(Stored dataset items)
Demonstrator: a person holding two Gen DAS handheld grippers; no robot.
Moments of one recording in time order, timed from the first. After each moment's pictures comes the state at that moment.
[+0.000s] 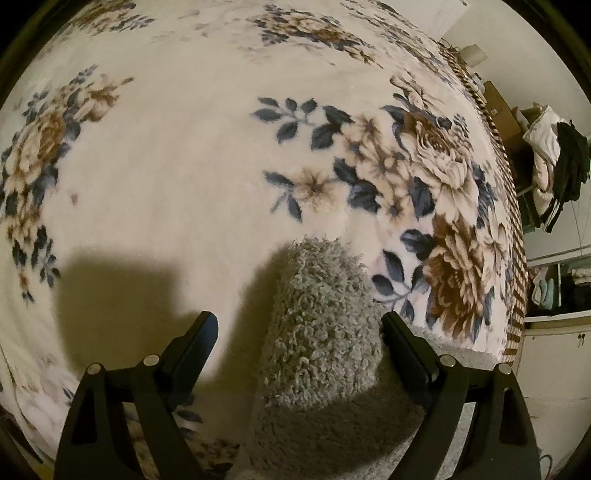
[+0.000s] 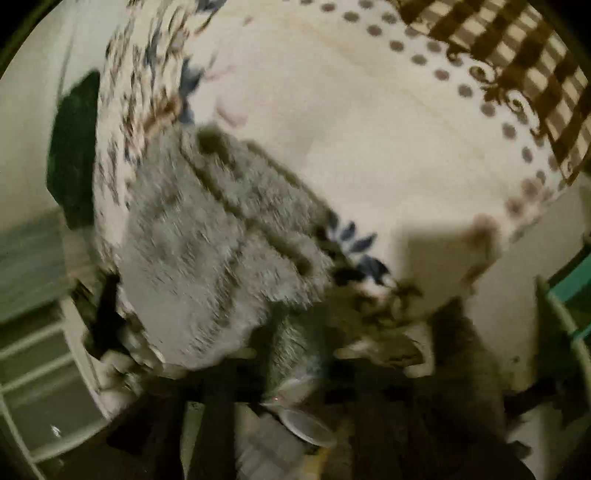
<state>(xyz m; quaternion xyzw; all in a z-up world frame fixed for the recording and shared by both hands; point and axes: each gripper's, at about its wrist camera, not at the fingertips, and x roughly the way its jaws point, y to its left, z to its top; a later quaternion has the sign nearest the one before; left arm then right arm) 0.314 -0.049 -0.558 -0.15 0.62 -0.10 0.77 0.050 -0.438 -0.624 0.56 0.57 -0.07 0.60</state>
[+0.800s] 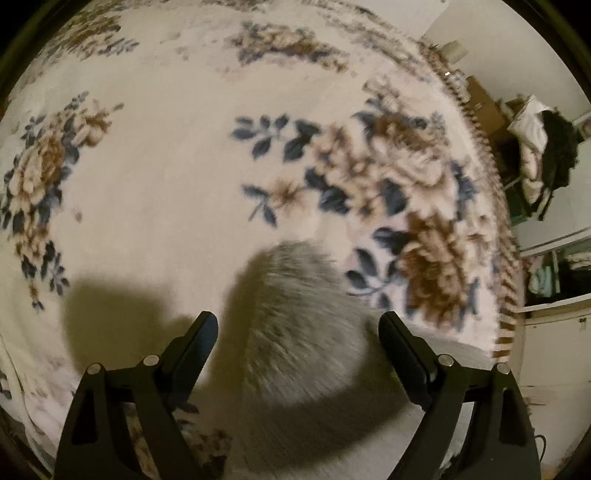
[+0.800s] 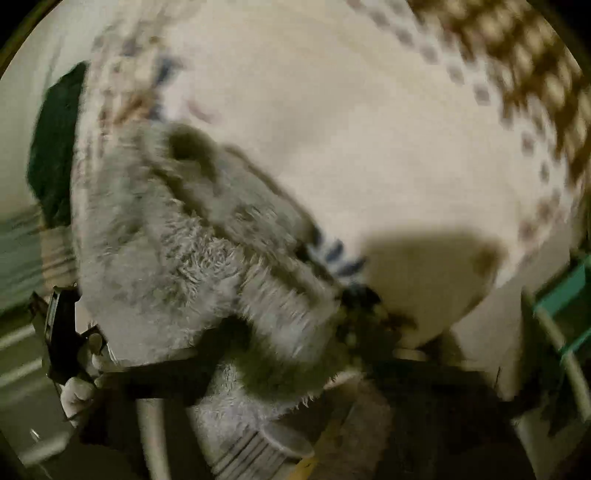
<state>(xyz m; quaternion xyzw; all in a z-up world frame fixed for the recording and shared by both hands) 0.303 -0.051 -0.526 -0.14 0.60 -0.13 0.78 0.081 -0.416 -0.628 0.49 0.59 -0.09 0.63</state>
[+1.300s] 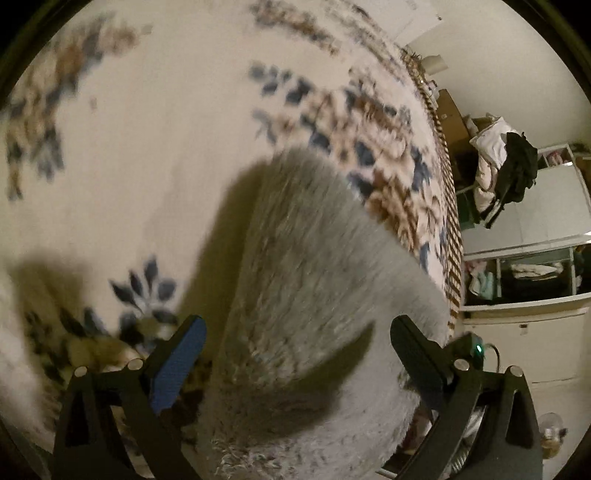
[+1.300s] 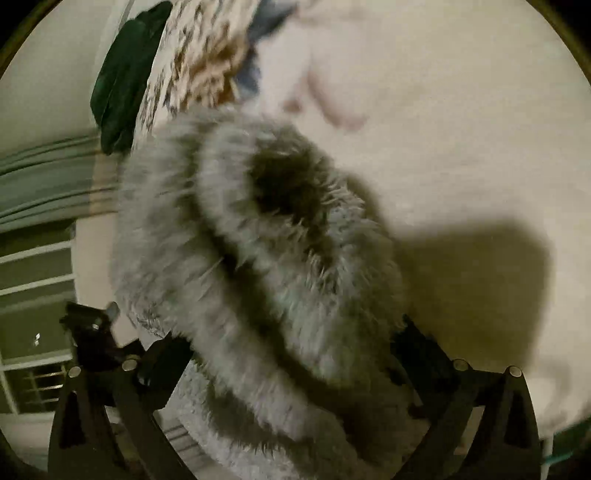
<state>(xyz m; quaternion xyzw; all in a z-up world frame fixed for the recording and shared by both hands) 0.240 -0.016 -0.559 -0.26 0.61 -0.20 0.72 0.167 -0.402 -0.674 0.48 0.60 0.11 0.64</state>
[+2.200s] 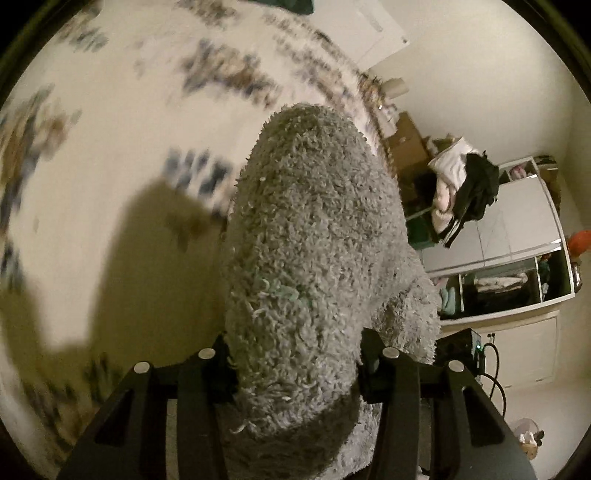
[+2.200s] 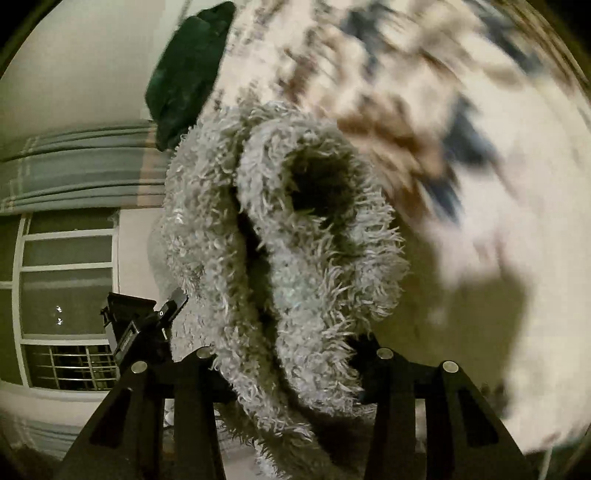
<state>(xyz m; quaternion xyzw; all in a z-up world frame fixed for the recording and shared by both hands) 0.325 -0.038 -0.464 -0.29 0.55 -0.26 0.74 0.245 -0.393 -0.535 0.47 0.54 0.17 0.68</state>
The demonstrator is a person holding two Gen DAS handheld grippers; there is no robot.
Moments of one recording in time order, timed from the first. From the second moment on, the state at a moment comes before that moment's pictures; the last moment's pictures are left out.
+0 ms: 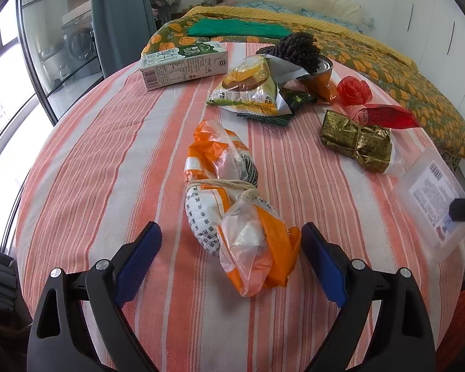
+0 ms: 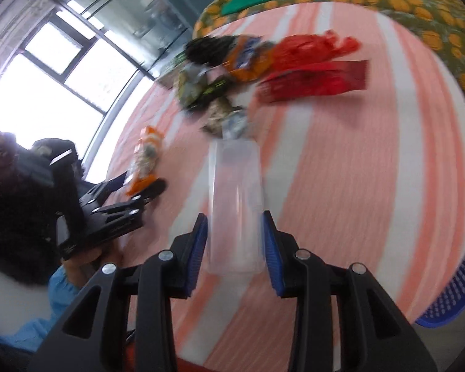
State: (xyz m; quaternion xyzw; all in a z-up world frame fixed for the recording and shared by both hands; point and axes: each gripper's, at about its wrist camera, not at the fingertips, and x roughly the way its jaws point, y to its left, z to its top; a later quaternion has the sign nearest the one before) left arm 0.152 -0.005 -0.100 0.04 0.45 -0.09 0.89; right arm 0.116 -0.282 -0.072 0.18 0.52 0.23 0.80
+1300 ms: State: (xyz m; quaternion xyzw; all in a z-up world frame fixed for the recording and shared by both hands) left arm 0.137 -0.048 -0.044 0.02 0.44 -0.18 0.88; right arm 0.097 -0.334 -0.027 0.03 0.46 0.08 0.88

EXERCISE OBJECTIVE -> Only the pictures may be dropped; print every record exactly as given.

SOLUTION ->
Demonstrator: a person holding two Gen DAS handheld grippers; no robot.
Moments of one recording in time order, timed from the first. After each moment's pictures comes the state at that moment.
[+0.000s] 
[+0.000s] 
<state>(xyz m; quaternion xyzw; all in a z-up world frame fixed for the recording and shared by both hands; point and axes: each gripper's, at about its wrist camera, not at the fingertips, and x roughly the way its jaws point, y to its left, z to its top; a later quaternion has the sign nearest the one before; left arm then right arm) 0.314 -0.049 -0.558 -0.15 0.62 -0.10 0.77 0.050 -0.438 -0.624 0.56 0.57 -0.07 0.60</state>
[+0.800s] 
[+0.800s] 
<state>(xyz m; quaternion xyzw; all in a z-up world frame fixed for the recording and shared by both hands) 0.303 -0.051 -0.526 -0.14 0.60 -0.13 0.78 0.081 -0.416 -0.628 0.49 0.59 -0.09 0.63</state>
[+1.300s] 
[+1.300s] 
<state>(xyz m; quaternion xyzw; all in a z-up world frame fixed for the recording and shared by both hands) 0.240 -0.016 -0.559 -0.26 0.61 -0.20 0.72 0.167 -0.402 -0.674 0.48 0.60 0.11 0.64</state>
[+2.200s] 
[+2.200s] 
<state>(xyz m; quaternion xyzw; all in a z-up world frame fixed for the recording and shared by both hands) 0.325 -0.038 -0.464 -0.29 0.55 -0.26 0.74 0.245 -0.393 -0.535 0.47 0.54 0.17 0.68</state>
The demonstrator is a person holding two Gen DAS handheld grippers; there is no robot.
Moments of one recording in time order, timed from the first. From the second moment on, the state at a moment comes before that moment's pictures; the last moment's pictures are left out.
+0 ms: 
+0 ms: 
State: (xyz m; quaternion xyzw; all in a z-up world frame fixed for the recording and shared by both hands; point and axes: each gripper's, at about its wrist camera, not at the fingertips, and x roughly the way its jaws point, y to its left, z to its top; a later quaternion has the sign nearest the one before) left arm 0.152 -0.005 -0.100 0.04 0.45 -0.09 0.89; right arm 0.116 -0.282 -0.072 0.18 0.52 0.23 0.80
+1300 ms: State: (xyz m; quaternion xyzw; all in a z-up world frame fixed for the recording and shared by both hands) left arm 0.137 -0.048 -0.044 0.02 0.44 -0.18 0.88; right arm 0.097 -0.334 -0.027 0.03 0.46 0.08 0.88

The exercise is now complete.